Problem
Determine how many lines of the records include "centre", and answer with the number alone.

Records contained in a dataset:
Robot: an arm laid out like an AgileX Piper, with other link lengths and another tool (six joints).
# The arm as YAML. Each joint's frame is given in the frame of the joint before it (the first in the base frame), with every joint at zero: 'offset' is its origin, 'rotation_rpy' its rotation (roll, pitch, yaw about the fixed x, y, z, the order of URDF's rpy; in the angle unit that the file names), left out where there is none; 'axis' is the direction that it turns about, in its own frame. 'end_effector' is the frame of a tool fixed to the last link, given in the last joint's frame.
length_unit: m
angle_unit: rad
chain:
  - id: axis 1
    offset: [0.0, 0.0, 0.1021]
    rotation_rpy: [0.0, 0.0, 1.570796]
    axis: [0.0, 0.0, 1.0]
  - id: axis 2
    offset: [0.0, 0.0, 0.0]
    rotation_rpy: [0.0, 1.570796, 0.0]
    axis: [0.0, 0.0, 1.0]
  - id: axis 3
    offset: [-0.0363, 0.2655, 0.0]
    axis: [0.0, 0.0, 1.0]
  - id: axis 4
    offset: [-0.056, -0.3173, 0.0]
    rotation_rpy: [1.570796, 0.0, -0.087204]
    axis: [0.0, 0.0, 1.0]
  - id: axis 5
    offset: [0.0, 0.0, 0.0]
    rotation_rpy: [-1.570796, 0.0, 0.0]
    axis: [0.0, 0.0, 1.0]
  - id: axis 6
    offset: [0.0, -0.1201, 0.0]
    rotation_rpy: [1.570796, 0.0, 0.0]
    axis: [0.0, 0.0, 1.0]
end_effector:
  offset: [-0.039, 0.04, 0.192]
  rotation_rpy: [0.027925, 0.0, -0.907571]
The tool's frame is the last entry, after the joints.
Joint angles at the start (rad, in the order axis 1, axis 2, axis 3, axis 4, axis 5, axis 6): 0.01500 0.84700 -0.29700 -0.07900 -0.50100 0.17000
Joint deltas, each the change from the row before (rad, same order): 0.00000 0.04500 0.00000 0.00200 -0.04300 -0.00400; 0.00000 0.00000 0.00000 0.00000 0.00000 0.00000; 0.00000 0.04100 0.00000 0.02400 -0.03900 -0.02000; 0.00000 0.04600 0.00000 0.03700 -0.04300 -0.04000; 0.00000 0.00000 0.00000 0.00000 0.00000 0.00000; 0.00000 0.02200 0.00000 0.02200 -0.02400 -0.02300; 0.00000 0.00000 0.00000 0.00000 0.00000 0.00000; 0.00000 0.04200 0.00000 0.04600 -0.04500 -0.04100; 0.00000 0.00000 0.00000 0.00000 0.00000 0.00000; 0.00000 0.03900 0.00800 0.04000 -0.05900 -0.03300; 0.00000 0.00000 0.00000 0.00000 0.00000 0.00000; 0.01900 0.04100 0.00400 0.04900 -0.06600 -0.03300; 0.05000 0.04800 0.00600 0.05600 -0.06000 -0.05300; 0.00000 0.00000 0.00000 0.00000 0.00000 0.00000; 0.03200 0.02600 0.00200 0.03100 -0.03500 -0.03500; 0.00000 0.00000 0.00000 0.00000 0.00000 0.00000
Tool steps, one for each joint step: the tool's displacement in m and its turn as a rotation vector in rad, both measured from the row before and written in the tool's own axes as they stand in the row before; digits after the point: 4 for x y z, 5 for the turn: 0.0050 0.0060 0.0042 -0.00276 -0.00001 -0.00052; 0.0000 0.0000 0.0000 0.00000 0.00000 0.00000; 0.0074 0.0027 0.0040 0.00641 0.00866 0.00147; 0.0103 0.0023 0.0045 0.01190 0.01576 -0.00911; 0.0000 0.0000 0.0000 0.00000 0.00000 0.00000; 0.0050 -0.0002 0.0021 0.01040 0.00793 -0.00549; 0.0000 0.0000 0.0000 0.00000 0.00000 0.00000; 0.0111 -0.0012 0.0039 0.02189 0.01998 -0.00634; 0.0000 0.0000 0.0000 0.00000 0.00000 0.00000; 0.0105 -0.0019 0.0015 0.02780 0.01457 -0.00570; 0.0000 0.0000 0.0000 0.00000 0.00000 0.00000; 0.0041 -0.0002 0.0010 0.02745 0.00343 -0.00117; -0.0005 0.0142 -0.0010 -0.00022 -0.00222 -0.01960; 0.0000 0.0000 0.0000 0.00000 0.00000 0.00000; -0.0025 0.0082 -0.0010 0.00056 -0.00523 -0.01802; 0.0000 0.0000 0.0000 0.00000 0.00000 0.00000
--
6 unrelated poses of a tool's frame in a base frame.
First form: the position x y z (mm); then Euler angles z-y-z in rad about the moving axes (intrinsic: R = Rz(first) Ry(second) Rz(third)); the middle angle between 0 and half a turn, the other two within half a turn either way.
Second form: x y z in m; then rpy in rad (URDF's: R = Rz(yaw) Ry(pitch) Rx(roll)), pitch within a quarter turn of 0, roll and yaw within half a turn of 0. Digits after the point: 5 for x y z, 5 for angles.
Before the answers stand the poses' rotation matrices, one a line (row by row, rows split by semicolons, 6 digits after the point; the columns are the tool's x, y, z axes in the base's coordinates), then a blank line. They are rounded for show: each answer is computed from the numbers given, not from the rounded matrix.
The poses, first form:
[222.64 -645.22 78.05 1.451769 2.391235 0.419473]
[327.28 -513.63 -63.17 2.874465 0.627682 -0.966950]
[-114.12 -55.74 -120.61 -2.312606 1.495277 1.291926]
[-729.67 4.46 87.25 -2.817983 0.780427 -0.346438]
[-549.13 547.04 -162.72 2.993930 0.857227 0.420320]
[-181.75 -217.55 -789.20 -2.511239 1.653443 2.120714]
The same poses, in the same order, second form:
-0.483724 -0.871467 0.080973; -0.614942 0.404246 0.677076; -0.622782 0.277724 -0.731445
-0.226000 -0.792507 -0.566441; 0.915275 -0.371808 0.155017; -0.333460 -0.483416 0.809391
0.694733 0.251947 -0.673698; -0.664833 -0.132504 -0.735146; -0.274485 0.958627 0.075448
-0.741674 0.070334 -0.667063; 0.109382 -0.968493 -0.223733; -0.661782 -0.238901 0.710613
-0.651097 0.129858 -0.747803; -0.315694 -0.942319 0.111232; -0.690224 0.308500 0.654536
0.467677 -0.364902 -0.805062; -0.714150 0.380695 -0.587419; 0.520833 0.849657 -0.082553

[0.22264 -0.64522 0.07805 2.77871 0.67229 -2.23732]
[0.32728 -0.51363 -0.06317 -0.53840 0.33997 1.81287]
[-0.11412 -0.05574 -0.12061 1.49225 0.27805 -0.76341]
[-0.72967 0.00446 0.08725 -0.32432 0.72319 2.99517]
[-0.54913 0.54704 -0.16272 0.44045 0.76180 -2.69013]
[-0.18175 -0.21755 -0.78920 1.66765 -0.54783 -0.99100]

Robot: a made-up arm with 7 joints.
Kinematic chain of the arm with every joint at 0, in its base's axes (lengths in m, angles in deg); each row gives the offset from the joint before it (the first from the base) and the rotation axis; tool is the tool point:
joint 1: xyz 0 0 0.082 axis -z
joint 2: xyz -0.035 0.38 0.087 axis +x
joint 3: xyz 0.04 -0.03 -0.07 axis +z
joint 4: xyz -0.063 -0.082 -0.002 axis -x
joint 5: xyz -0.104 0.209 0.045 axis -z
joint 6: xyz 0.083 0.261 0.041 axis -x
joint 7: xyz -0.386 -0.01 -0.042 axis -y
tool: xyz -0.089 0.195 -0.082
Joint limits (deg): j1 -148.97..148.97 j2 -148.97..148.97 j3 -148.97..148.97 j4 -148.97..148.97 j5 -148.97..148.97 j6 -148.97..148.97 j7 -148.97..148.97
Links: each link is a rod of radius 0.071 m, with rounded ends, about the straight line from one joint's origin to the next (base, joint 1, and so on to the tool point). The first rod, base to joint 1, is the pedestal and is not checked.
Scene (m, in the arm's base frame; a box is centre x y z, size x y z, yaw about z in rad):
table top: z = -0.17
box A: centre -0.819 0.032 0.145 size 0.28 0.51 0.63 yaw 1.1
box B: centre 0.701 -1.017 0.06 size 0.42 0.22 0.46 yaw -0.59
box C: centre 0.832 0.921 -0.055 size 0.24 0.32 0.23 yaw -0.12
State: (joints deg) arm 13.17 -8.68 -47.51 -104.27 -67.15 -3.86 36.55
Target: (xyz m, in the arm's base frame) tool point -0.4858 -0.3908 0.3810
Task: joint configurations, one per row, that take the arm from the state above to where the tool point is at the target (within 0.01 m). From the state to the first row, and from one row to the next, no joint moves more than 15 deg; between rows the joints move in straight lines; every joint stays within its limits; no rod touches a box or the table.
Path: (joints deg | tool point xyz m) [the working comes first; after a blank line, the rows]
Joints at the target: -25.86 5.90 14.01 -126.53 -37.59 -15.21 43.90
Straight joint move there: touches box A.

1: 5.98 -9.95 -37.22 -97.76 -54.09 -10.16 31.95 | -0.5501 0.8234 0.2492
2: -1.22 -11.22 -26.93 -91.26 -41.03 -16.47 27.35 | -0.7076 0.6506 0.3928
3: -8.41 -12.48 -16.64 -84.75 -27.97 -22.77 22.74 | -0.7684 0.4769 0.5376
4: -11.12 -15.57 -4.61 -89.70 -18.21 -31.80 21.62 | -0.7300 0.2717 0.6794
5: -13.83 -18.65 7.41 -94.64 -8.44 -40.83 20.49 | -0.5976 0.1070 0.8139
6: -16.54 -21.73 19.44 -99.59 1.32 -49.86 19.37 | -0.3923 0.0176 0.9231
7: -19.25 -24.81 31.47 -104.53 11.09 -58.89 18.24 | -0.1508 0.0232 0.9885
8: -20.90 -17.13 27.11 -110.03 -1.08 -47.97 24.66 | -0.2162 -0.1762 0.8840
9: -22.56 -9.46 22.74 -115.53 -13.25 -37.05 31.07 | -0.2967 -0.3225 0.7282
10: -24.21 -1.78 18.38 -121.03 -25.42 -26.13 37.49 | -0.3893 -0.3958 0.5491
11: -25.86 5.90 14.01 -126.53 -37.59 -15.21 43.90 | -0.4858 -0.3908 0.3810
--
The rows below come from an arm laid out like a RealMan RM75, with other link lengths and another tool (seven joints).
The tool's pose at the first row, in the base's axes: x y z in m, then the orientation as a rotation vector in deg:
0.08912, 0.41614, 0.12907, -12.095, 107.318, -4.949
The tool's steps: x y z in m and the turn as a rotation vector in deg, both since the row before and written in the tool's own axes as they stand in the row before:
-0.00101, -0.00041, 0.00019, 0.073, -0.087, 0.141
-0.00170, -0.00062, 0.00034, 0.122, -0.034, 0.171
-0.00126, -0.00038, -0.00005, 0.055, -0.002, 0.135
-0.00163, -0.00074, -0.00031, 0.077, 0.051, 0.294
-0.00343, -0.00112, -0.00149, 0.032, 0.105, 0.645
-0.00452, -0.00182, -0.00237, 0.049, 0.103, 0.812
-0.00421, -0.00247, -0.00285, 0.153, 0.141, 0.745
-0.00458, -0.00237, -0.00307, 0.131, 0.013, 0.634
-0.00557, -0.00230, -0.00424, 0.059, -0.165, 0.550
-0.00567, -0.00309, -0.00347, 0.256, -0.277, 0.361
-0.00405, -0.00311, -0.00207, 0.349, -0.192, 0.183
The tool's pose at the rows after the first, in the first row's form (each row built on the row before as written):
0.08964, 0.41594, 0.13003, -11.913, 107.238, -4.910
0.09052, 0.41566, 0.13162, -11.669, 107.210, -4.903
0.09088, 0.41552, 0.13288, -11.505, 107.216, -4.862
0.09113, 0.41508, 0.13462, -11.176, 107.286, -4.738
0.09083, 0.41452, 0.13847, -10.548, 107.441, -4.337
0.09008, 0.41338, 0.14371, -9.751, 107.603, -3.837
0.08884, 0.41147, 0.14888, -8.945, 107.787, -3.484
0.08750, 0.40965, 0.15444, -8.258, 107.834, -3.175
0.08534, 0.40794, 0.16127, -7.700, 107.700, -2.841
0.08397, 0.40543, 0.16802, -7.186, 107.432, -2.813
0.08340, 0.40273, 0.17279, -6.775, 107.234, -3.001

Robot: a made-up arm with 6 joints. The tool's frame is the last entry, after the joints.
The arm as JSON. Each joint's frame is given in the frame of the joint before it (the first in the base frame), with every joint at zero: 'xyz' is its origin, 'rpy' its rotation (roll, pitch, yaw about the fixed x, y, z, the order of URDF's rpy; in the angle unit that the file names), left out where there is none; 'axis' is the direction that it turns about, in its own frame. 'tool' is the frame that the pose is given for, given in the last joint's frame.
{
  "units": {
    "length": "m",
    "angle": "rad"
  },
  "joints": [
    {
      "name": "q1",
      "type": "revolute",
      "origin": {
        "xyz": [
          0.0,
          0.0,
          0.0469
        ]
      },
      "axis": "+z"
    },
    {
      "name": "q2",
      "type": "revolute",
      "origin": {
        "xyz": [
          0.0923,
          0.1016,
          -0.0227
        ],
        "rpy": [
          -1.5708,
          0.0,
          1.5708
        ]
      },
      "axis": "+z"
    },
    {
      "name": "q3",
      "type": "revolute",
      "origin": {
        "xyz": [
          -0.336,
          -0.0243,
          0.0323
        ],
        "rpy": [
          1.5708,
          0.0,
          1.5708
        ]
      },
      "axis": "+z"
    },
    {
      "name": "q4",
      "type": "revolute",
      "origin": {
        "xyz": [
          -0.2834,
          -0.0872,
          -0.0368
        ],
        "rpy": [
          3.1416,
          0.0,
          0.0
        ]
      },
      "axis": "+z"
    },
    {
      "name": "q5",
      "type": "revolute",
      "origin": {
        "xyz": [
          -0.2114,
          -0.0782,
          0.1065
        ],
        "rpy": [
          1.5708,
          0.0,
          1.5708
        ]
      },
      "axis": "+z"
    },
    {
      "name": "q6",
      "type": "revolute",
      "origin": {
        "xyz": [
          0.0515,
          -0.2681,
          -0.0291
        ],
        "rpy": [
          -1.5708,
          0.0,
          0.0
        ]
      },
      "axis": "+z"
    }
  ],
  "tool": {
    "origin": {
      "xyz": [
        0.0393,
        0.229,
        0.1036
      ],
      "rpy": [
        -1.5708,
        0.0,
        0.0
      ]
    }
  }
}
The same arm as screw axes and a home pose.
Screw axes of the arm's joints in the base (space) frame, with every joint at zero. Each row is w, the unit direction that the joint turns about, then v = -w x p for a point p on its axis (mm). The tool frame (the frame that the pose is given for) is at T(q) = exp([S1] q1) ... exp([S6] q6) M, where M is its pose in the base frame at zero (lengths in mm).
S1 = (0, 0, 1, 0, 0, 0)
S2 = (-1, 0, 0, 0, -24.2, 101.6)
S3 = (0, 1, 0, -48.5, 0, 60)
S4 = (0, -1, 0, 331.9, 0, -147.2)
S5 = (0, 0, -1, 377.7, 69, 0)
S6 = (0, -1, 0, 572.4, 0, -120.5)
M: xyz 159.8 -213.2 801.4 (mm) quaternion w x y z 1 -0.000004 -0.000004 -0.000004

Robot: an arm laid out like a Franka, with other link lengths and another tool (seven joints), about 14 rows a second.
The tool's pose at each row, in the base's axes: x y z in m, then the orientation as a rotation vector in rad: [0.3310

Response to this exercise
4